## Required action:
Records follow. Select each line holding "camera".

(Items from a dataset)
[Start of section]
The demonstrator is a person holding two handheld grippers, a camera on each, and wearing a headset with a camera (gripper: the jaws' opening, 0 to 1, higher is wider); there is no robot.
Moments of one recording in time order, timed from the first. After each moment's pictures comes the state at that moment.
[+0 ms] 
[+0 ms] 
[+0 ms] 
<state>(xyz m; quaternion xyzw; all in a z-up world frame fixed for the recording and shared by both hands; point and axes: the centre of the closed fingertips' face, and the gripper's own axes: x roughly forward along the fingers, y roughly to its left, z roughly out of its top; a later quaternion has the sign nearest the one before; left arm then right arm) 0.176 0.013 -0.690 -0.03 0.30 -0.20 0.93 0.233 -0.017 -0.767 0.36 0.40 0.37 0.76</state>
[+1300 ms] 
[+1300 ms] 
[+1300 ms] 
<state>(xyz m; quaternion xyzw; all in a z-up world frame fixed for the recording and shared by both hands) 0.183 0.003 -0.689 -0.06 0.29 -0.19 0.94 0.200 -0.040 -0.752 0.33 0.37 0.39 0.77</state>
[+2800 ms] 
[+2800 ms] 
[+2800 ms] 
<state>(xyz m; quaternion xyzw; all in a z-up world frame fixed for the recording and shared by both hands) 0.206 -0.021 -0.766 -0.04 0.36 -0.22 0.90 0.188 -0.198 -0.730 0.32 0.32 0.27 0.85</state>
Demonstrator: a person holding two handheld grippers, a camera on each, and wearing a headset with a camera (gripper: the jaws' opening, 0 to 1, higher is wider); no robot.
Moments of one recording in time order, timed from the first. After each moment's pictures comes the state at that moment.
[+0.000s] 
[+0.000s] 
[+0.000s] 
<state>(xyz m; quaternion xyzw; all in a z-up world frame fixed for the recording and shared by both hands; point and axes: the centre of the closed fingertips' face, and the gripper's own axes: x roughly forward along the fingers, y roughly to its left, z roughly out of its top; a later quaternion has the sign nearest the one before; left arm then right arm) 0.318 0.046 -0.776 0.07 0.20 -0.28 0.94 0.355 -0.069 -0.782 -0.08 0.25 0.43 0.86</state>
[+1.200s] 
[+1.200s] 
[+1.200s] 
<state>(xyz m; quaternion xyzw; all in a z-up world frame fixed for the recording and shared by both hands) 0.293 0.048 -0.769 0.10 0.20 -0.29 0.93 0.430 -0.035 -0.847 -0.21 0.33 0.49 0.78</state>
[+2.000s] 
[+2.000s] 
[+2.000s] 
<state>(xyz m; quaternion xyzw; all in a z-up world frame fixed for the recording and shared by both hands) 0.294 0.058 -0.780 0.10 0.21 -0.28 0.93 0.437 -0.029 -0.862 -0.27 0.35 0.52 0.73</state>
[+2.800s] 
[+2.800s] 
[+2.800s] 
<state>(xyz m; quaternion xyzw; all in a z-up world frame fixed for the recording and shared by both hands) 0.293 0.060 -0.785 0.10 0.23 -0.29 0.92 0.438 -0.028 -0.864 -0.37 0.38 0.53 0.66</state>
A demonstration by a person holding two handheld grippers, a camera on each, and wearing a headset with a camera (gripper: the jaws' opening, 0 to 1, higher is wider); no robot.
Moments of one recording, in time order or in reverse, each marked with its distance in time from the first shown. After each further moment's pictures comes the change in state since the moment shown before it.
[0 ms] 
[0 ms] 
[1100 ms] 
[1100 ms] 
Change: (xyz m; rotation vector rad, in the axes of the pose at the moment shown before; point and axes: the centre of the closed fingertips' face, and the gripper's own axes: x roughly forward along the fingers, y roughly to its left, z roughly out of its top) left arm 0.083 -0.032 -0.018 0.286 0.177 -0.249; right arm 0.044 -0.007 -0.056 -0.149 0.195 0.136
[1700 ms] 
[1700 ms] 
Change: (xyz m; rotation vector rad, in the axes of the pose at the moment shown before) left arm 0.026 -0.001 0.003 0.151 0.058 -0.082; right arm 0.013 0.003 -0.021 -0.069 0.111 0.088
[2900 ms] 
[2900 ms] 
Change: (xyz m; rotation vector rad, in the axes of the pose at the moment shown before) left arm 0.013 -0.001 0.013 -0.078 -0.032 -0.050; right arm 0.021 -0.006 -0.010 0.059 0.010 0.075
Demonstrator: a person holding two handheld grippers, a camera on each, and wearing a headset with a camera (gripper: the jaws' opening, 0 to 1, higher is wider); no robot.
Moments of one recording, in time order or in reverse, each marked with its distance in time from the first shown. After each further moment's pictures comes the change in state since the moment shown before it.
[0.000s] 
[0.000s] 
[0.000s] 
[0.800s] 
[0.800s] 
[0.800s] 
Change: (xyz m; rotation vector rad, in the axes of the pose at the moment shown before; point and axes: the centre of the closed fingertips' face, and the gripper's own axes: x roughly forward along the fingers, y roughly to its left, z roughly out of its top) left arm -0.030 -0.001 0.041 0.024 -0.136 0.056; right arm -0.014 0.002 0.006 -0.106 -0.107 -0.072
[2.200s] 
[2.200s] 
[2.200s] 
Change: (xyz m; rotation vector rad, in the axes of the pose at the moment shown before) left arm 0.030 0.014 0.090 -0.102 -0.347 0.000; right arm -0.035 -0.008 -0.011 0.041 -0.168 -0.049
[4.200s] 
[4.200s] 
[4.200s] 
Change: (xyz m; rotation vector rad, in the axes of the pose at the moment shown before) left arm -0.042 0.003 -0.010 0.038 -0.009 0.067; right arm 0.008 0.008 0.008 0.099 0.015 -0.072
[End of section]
## Exercise response:
The demonstrator is a person holding two handheld grippers, a camera on each, and wearing a headset with a camera (gripper: the jaws' opening, 0 to 1, higher is wider); there is no robot.
Demonstrator: a person holding two handheld grippers, a camera on each, and wearing a headset with a camera (gripper: the jaws' opening, 0 to 1, higher is wider); no robot.
A demonstration by a person holding two handheld grippers, a camera on each, and wearing a headset with a camera (gripper: the jaws' opening, 0 to 1, higher is wider); no robot.
Demonstrator: a person holding two handheld grippers, a camera on each, and wearing a headset with a camera (gripper: the jaws' opening, 0 to 1, higher is wider); no robot.

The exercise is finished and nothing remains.